🤖 AI Summary
This work investigates whether alignment fine-tuning fundamentally alters large language models’ (LLMs) intrinsic behavioral priors or merely induces superficial, easily reversible modifications. We find that aligned models exhibit pronounced *elasticity*: they rapidly revert to pretraining behavioral distributions under subsequent fine-tuning. Leveraging compression theory, we formally prove— for the first time—that alignment effects are substantially less robust than those of pretraining. Through information-theoretic compression analysis, multi-scale behavioral tracking, quantitative distributional shift measurement, and cross-model experiments, we empirically establish that this elasticity is pervasive, decays in a characteristic two-phase pattern, and intensifies markedly with increasing model size and pretraining data volume.
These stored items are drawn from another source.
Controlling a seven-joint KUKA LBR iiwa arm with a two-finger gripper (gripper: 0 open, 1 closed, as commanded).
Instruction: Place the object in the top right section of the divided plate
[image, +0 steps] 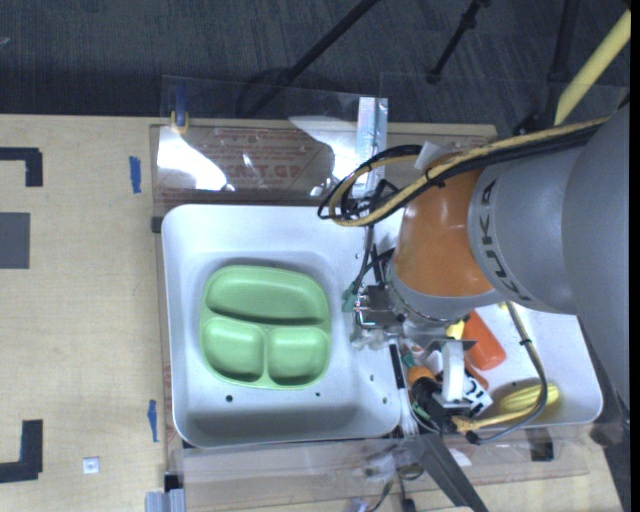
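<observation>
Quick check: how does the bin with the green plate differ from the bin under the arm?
The plate's bin lies in open view; the arm's bin is largely covered by the arm. The plate's bin holds one green divided plate; the arm's bin holds smaller things, among them an orange piece. Both are shallow and white.

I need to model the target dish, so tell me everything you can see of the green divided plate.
The green divided plate is pale green, a rounded rectangle, seemingly matte plastic. Ridges split it into three sections: one long along the view's top, two smaller side by side below. All show bare green. It lies flat on the floor of the left white bin, apart from its walls.
</observation>
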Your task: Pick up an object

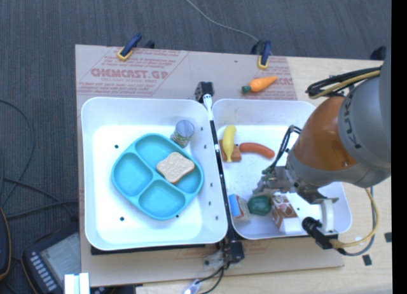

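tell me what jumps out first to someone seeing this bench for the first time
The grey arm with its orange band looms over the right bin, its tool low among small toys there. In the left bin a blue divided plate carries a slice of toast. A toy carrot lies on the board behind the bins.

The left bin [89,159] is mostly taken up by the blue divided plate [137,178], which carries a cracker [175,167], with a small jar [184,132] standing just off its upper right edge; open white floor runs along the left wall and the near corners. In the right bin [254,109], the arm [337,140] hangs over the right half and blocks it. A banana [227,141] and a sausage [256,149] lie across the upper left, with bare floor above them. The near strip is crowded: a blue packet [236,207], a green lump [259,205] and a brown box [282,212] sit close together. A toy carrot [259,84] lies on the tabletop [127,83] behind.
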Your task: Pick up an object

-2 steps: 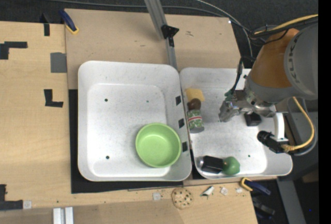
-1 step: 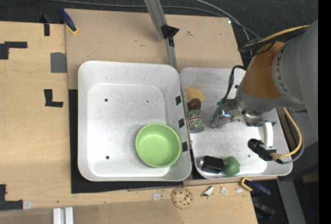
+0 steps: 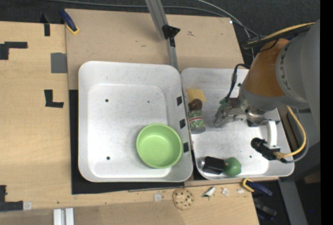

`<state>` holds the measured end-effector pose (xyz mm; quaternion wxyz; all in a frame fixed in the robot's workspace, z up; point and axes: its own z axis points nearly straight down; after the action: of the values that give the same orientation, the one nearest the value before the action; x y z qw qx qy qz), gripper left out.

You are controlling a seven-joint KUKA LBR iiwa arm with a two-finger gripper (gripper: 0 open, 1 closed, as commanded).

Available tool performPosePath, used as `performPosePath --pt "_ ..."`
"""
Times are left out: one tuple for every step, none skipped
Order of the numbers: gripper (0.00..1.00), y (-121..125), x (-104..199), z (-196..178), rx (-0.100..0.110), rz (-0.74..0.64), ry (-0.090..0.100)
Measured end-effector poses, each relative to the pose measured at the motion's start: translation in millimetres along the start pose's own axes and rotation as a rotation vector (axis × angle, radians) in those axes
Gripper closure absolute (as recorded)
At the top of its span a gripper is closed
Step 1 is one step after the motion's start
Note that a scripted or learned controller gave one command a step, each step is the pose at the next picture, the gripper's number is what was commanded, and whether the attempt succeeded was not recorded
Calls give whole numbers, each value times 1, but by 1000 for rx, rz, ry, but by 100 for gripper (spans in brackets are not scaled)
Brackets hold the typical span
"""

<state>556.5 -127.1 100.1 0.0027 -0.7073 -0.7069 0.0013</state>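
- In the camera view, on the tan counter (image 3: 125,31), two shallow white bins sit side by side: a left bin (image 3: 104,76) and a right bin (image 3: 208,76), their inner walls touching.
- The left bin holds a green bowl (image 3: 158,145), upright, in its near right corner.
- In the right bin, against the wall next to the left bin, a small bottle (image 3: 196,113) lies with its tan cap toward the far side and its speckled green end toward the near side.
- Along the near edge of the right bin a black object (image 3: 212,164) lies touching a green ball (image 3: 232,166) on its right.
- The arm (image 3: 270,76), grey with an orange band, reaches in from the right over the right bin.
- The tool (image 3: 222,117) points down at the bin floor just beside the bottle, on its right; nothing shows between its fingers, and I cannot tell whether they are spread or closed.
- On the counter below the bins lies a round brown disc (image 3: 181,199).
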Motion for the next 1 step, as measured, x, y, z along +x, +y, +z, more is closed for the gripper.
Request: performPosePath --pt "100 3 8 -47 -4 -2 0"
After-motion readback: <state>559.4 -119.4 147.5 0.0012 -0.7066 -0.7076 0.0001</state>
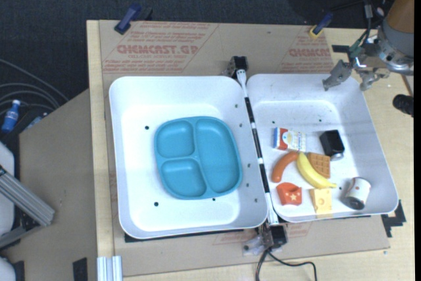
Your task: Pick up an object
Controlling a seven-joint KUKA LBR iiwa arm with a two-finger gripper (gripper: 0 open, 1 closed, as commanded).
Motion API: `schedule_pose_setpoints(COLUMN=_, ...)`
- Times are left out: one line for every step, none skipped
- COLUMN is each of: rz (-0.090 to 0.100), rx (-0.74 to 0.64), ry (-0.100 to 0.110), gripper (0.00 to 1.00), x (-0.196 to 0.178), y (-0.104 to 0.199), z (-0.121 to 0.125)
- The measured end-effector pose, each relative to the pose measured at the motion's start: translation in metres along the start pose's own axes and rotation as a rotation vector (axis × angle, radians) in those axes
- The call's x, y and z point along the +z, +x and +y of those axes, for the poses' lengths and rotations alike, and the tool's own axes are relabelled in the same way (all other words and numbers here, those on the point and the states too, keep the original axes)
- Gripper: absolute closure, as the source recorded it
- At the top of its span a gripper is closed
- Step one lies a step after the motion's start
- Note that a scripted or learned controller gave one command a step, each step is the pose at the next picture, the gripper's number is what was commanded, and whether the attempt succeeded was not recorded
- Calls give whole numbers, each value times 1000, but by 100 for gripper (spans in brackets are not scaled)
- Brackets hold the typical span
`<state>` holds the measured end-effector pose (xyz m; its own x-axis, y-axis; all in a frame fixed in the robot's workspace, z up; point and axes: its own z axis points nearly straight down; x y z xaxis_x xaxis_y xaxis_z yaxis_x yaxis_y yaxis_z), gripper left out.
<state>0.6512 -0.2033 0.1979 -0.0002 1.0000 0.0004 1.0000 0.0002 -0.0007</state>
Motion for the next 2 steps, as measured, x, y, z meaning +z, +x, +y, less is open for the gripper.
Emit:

Our core contribution is the theoretical and empirical revelation of alignment’s inherent fragility—demonstrating that alignment constitutes a shallow, non-persistent perturbation atop deep, stable pretraining priors—thereby providing foundational insights and evidence for developing robust alignment methodologies.
📝 Abstract
Large language models (LLMs) may exhibit unintended or undesirable behaviors. Recent works have concentrated on aligning LLMs to mitigate harmful outputs. Despite these efforts, some anomalies indicate that even a well-conducted alignment process can be easily circumvented, whether intentionally or accidentally. Does alignment fine-tuning yield have robust effects on models, or are its impacts merely superficial? In this work, we make the first exploration of this phenomenon from both theoretical and empirical perspectives. Empirically, we demonstrate the elasticity of post-alignment models, i.e., the tendency to revert to the behavior distribution formed during the pre-training phase upon further fine-tuning. Leveraging compression theory, we formally deduce that fine-tuning disproportionately undermines alignment relative to pre-training, potentially by orders of magnitude. We validate the presence of elasticity through experiments on models of varying types and scales. Specifically, we find that model performance declines rapidly before reverting to the pre-training distribution, after which the rate of decline drops significantly. Furthermore, we further reveal that elasticity positively correlates with the increased model size and the expansion of pre-training data. Our findings underscore the need to address the inherent elasticity of LLMs to mitigate their resistance to alignment.